Fighting fraud with fractions: New algorithm weeds out fake product reviews automatically

michelle bachmann fraudulent amazon product review

How often do you check the comments and number of stars a product has received prior to purchasing a service or product?

If you’re like most of us, the answer is nearly always. On the Web, positive or negative product reviews will often be the deal breaker — or maker — for potential customers. Which also makes faking them big business. To combat the growing market for fraudulent user reviews, researchers at the University of Illinois at Chicago with the backing of Google have developed an algorithm, dubbed GSRank, for weeding out fraudulent reviews.

Novice fraudulent reviews are easy to catch — reviewers will create a new account specifically to vilify or praise a single product. More complex operations use multiple accounts working in tandem to review multiple products. Yet this collaborative effort is what allows the algorithm to identify the fraudulent reviewers.

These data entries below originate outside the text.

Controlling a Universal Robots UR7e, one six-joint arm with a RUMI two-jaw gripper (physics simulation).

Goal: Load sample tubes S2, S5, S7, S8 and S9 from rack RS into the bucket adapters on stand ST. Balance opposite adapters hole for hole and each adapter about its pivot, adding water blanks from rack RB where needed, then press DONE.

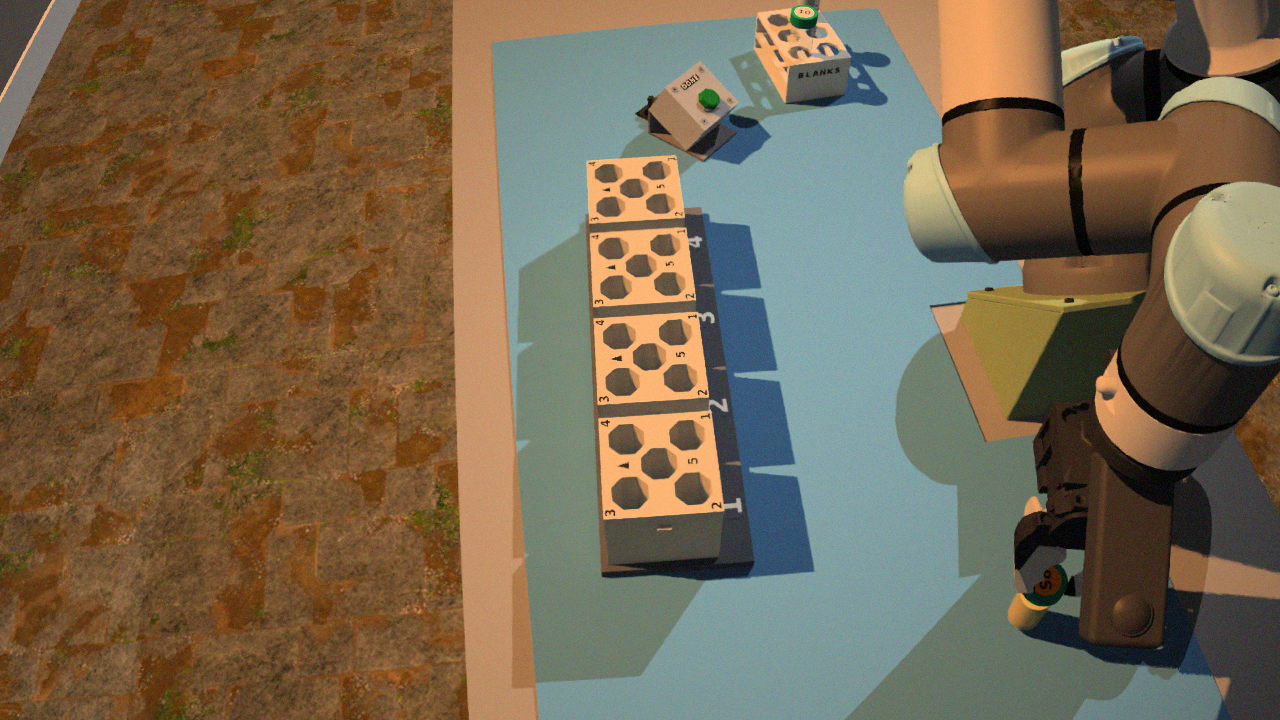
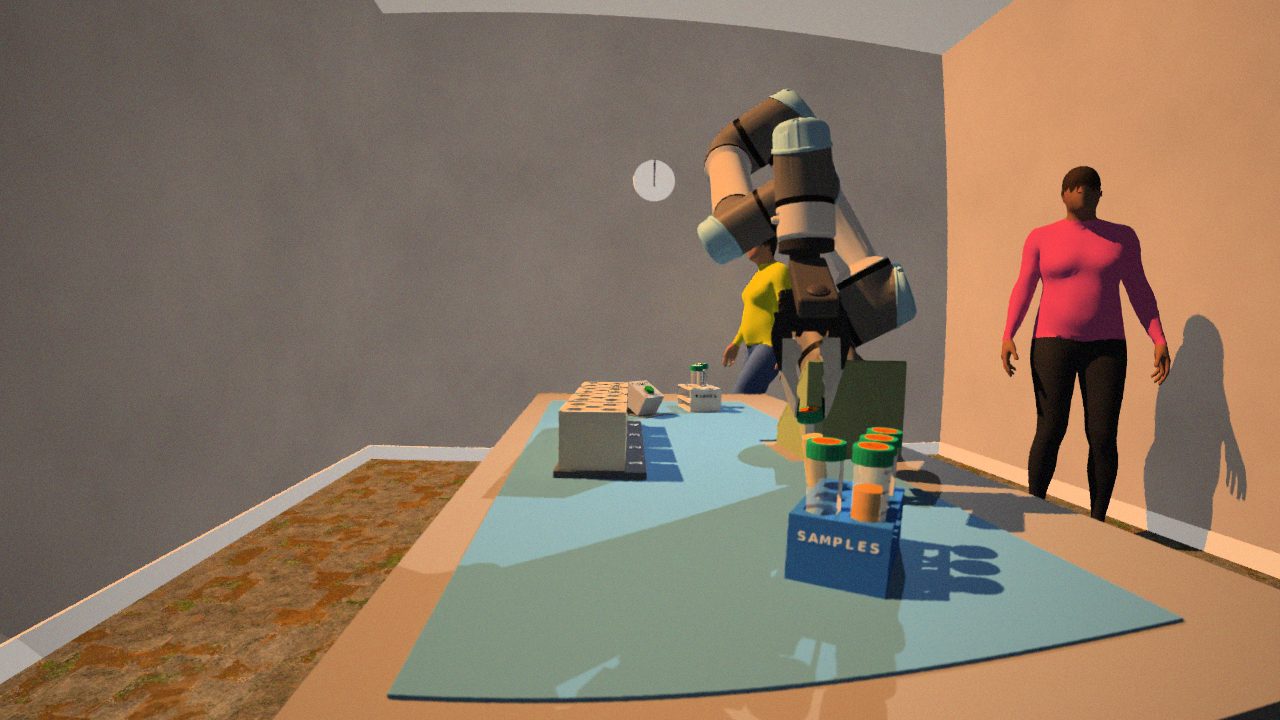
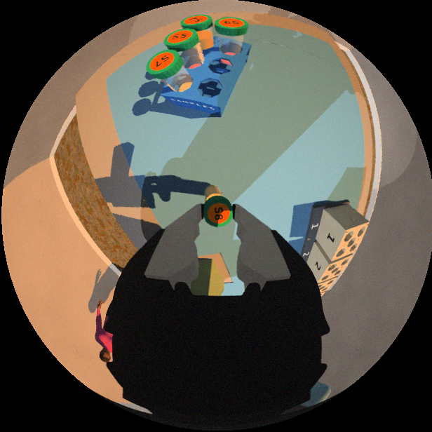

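Pixels of known places: gripper, fingertip midpoint: (image 1: 1043,591) (image 2: 810,417); arm's base at its link origin: (image 1: 1100,285) (image 2: 841,396).
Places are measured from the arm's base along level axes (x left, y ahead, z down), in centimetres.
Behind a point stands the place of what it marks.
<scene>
My gripper (image 1: 1048,583) @[x 28.4, y 20.4, z -1.1 cm] (image 2: 810,415) @[x 28.4, y 20.4, z -1.1 cm] (image 3: 217,204) is shut on the green cap of tube S8 (image 1: 1027,612) (image 2: 811,445) (image 3: 213,192), with its orange label facing up. The tube is clear of the sample rack. Blue rack RS (image 2: 836,565) @[x 52.1, y 28.9, z 7.5 cm] (image 3: 233,84) holds S7 (image 3: 165,63), S5 (image 3: 181,38), S9 (image 3: 231,25) and another green-capped tube (image 3: 196,22) whose label is hard to read. Adapters 1 (image 1: 662,540) @[x 15.3, y 47.3, z 4.5 cm] (image 3: 346,219), 2 (image 1: 648,324) @[x -4.0, y 44.7, z 0.0 cm], 3 (image 1: 639,239) @[x -14.8, y 43.4, z 0.0 cm] and 4 (image 1: 632,166) @[x -25.6, y 42.2, z 0.0 cm] stand in a row on stand ST (image 1: 737,544) @[x 15.1, y 40.6, z 8.6 cm]; their visible holes look empty.
White blanks rack RB (image 1: 816,88) @[x -45.0, y 14.3, z 7.9 cm] (image 2: 699,403) @[x -44.9, y 16.0, z 7.4 cm], with green-capped tubes (image 2: 698,368) @[x -45.6, y 16.3, z -1.8 cm], stands at the far end. The DONE box with its green button (image 1: 708,99) @[x -38.8, y 30.6, z 2.7 cm] (image 2: 648,389) @[x -38.4, y 30.7, z 2.9 cm] lies between it and adapter 4. The olive robot base (image 1: 1029,358) @[x 6.2, y 10.6, z 1.1 cm] is beside the mat. Two people stand beyond the table.
</scene>
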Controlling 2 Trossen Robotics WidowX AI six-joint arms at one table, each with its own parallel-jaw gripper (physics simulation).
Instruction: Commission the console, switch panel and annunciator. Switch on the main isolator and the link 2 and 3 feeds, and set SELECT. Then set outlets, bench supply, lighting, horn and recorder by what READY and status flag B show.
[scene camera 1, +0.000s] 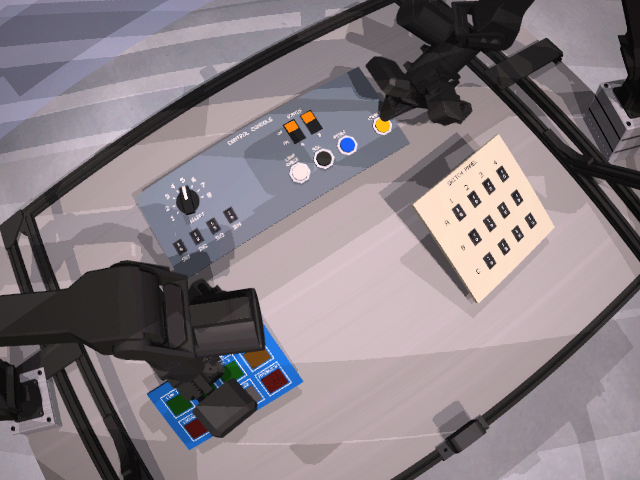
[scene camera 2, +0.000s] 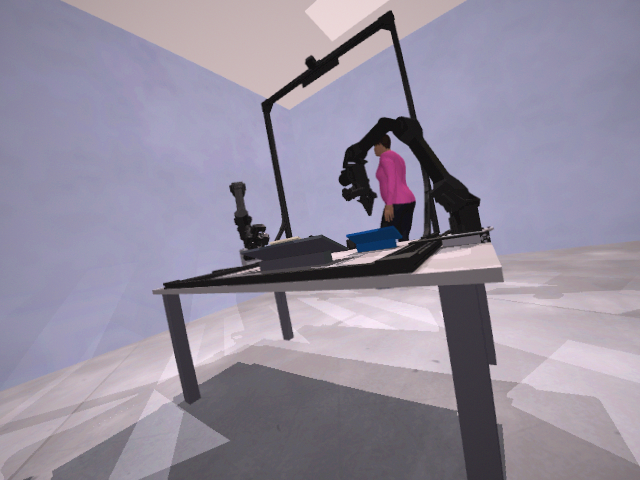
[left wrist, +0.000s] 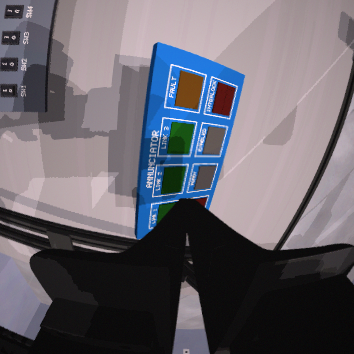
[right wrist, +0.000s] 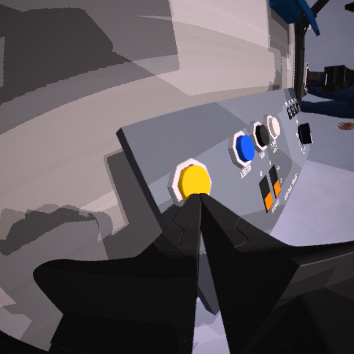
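Pixels of known places: left gripper, between the fingertips: (scene camera 1: 202, 376) (scene camera 2: 370, 215) (left wrist: 185, 204) (right wrist: 344, 6); right gripper, between the fingertips: (scene camera 1: 382, 119) (right wrist: 197, 199); left arm's base, origin of its link: (scene camera 1: 26, 401) (scene camera 2: 467, 231) (right wrist: 306, 78); right arm's base, origin of its link: (scene camera 1: 634, 101).
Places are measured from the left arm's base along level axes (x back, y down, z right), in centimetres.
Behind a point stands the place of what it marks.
Observation:
The grey console (scene camera 1: 248, 175) @[x -48.3, y -4.1, z -22.2 cm] (right wrist: 180, 130) @[x -69.8, y -1.3, z -21.0 cm] has a SELECT knob (scene camera 1: 187, 200) @[x -38.8, y -6.4, z -20.4 cm] pointing near 5. Two status indicators (scene camera 1: 294, 131) @[x -57.0, y -5.0, z -26.5 cm] (scene camera 1: 311, 121) @[x -59.9, y -5.0, z -27.3 cm] show orange in their upper halves. My shut, empty right gripper (scene camera 1: 383, 116) @[x -70.5, y -3.7, z -24.7 cm] (right wrist: 200, 195) @[x -70.5, y -3.7, z -24.7 cm] has its tips at the yellow button (scene camera 1: 382, 125) @[x -70.2, y -3.3, z -23.8 cm] (right wrist: 194, 182) @[x -70.4, y -3.3, z -23.7 cm]; contact is unclear. My shut, empty left gripper (scene camera 2: 369, 212) @[x -35.5, y -11.0, z 6.6 cm] (left wrist: 186, 201) @[x -35.5, y -11.0, z 6.6 cm] hangs above the blue annunciator (scene camera 1: 273, 346) @[x -44.5, y -3.8, z 3.5 cm] (left wrist: 165, 55) @[x -43.5, y -5.1, z 1.3 cm]. FAULT (left wrist: 190, 90) @[x -42.0, y -3.9, z 4.3 cm] is dull orange, INTERLOCK dark red, the LINK windows green, READY (left wrist: 205, 177) @[x -34.5, y -2.0, z 10.2 cm] and ENABLED grey. The cream switch panel (scene camera 1: 493, 149) @[x -82.9, y -8.5, z -11.3 cm] has three switch rows; their settings are unclear.
Blue (scene camera 1: 347, 145) @[x -63.8, y -3.5, z -22.1 cm], black (scene camera 1: 324, 158) @[x -59.8, y -3.5, z -21.1 cm] and white (scene camera 1: 299, 172) @[x -55.6, y -3.5, z -20.2 cm] buttons stand beside the yellow one. Small switches SW1 to SW4 are at the console's left end. Black frame rails run around the table. A person in pink (scene camera 2: 395, 178) stands beyond the table.

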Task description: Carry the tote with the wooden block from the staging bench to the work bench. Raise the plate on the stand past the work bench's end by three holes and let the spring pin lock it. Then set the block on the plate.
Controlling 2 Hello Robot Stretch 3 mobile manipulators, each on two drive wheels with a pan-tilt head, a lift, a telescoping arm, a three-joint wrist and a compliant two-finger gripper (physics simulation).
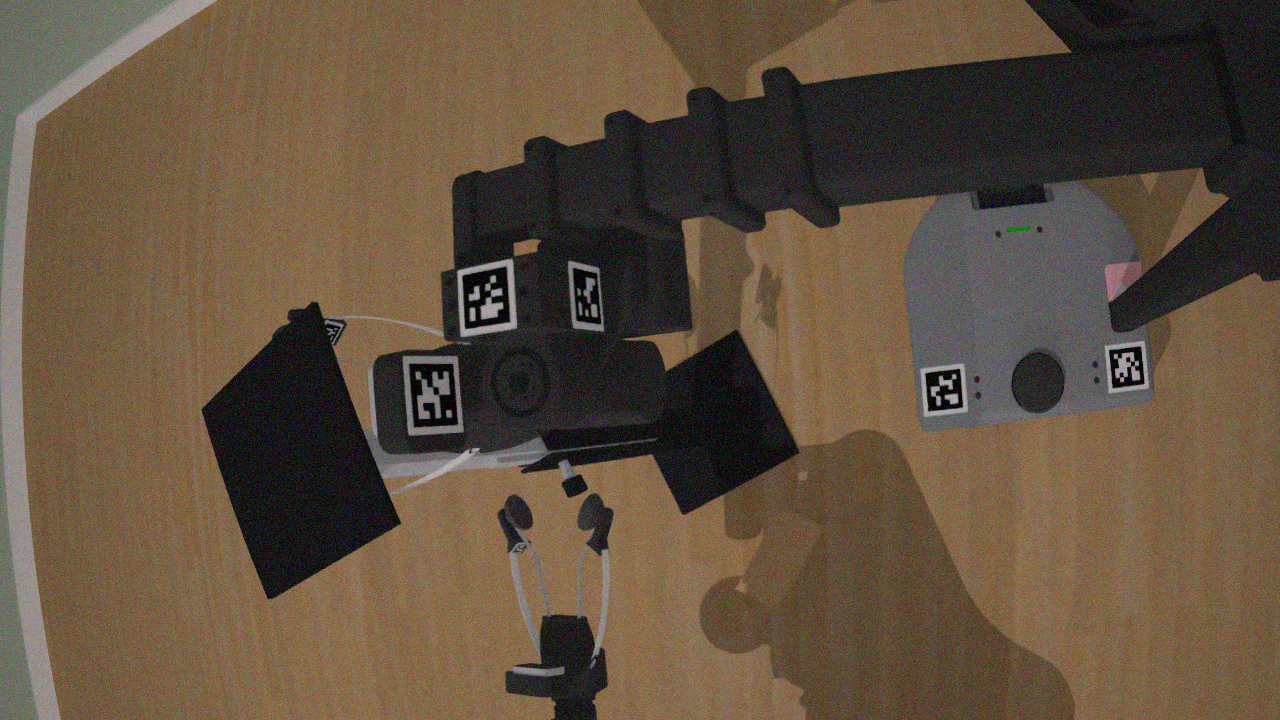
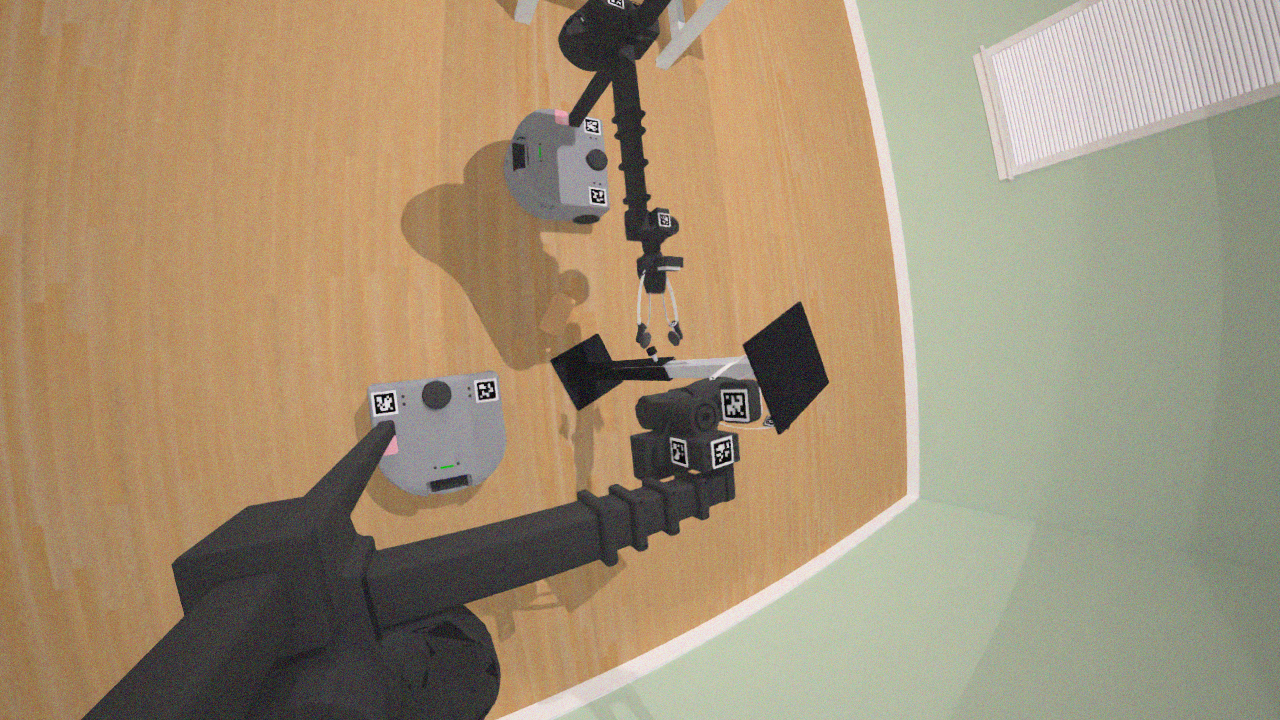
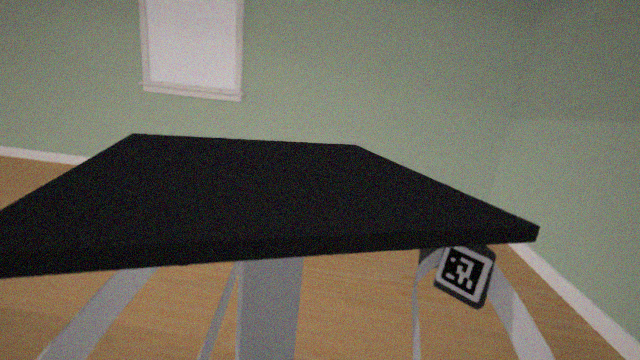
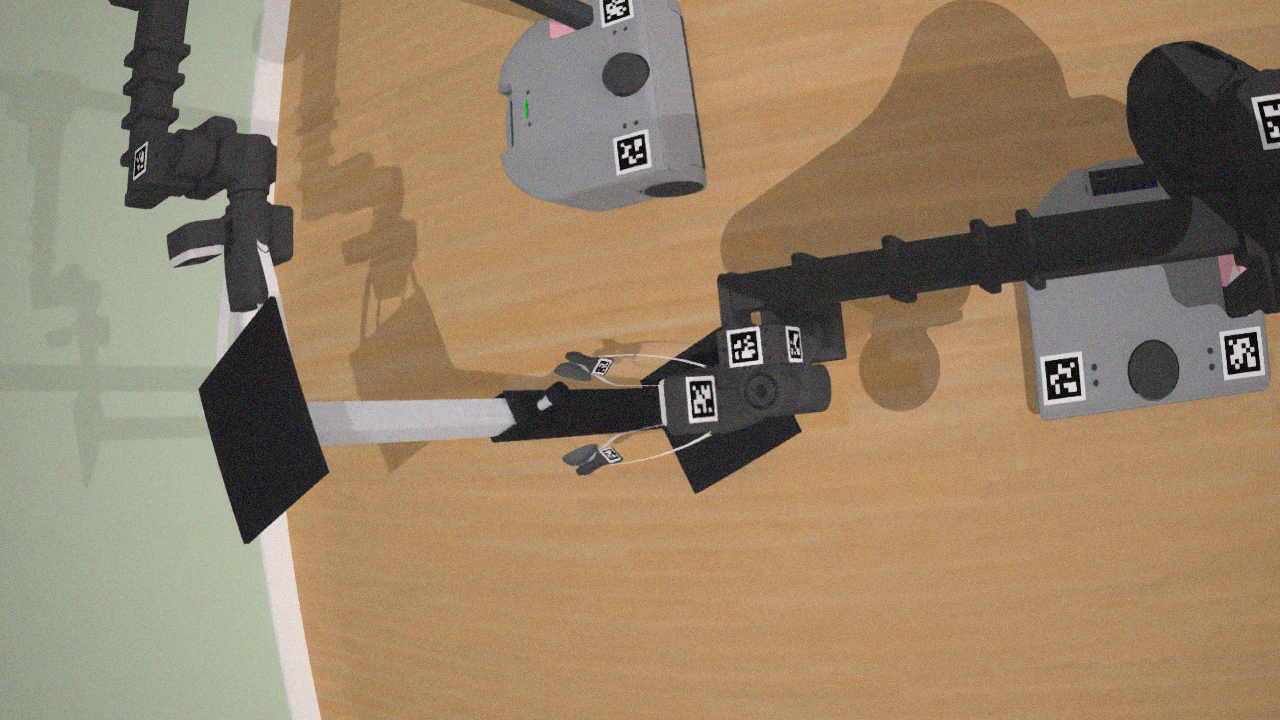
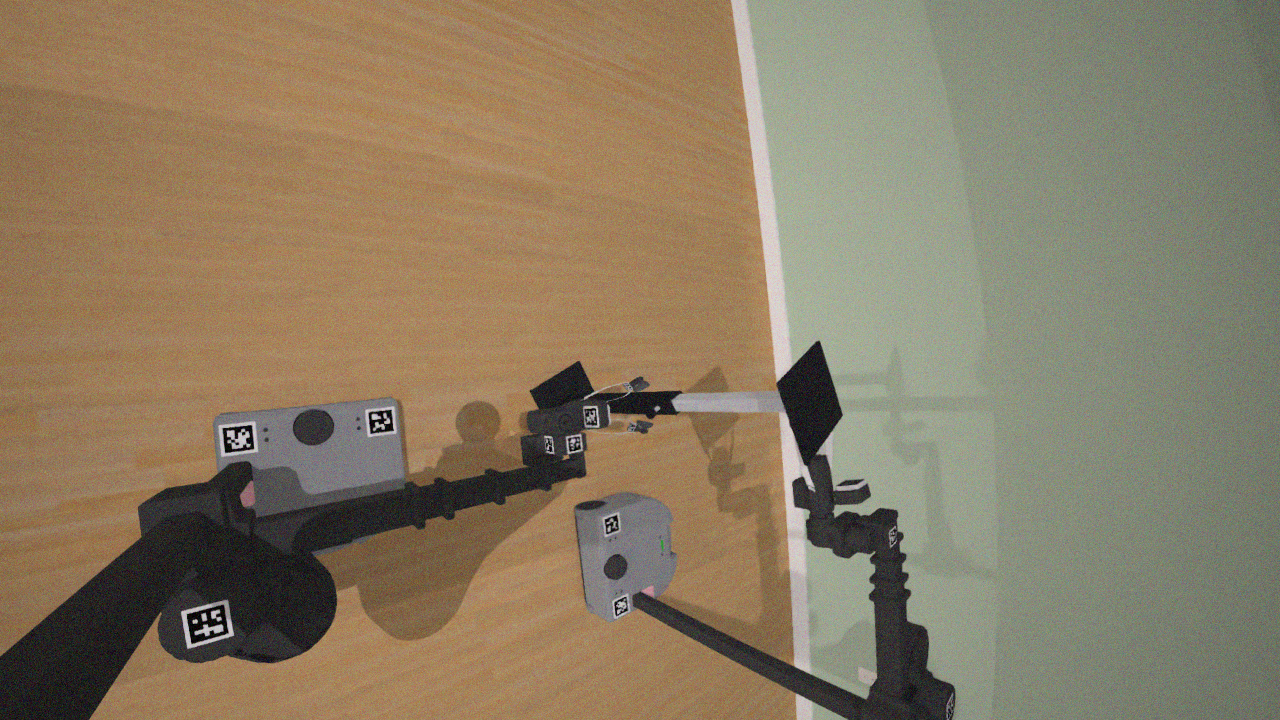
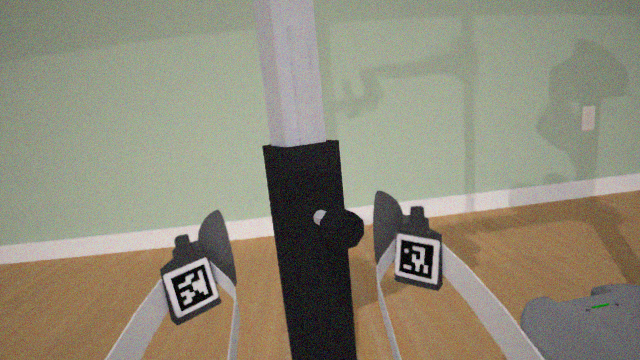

Looking at groups of reviews turns out to be the key. When a competitor intends to slander a rival, it’s likely that the fraudulent reviews will come from a group of multiple accounts, called “spammer groups.” The same grouping patterns appear in fraudulent “good” reviews meant to bolster the profile and desirability of a company’s own product.

Drilling down further, the researchers found eight signals for false reviews, which serve as the foundation for the algorithm that ultimately flags the fraudulent reviews. They are:

1. Group Time Window – A spam group will tend to publish its reviews within a short window of time.

2. Group Deviation – Reviews that deviate significantly from the others on a product may have a higher probability of being fake. 

3. Group Content Similarity – Whether you’d call it lazy or not, spammers will copy reviews from within their own spam group. After all, there isn’t much money to be made in a single review, and spending time on a single review is money that could have been made elsewhere.

4. Group Member Content Similarity – Like Group Content Similarity, a single reviewer may save time by reusing, with slight edits, a review for a similar product.

5. Group Early Time Frame – The earliest reviews will tend to have the biggest effect on swaying the decisions of potential customers. Accordingly, companies are inclined to hire spammers early in the product’s existence, so fraudulent reviews will typically be among the first to review the product or service.

6. Group Size Ratio – The size of a spam group with respect to the total number of reviewers will also be a sign of spammers.

7. Group Size – The larger the spam group’s size, the more damaging the reviews will be. The chances that the reviews will be submitted at the same time will also be slimmer. Larger spam groups are more inclined to intentionally time the review’s post, or if reviewers in spam groups have been selected individually, a post will be unlikely to be published at the same time.

8. Group Support Count – A group of potentially fraudulent accounts is far more likely to have reviewed the same products than a group of genuine accounts.

So far, the research, mining and manual detection of false reviews has been a laborious and expensive process. With the introduction of the researcher’s GSRank algorithm, the process can be mostly automated. Companies trying to work the system now have a formidable hurdle.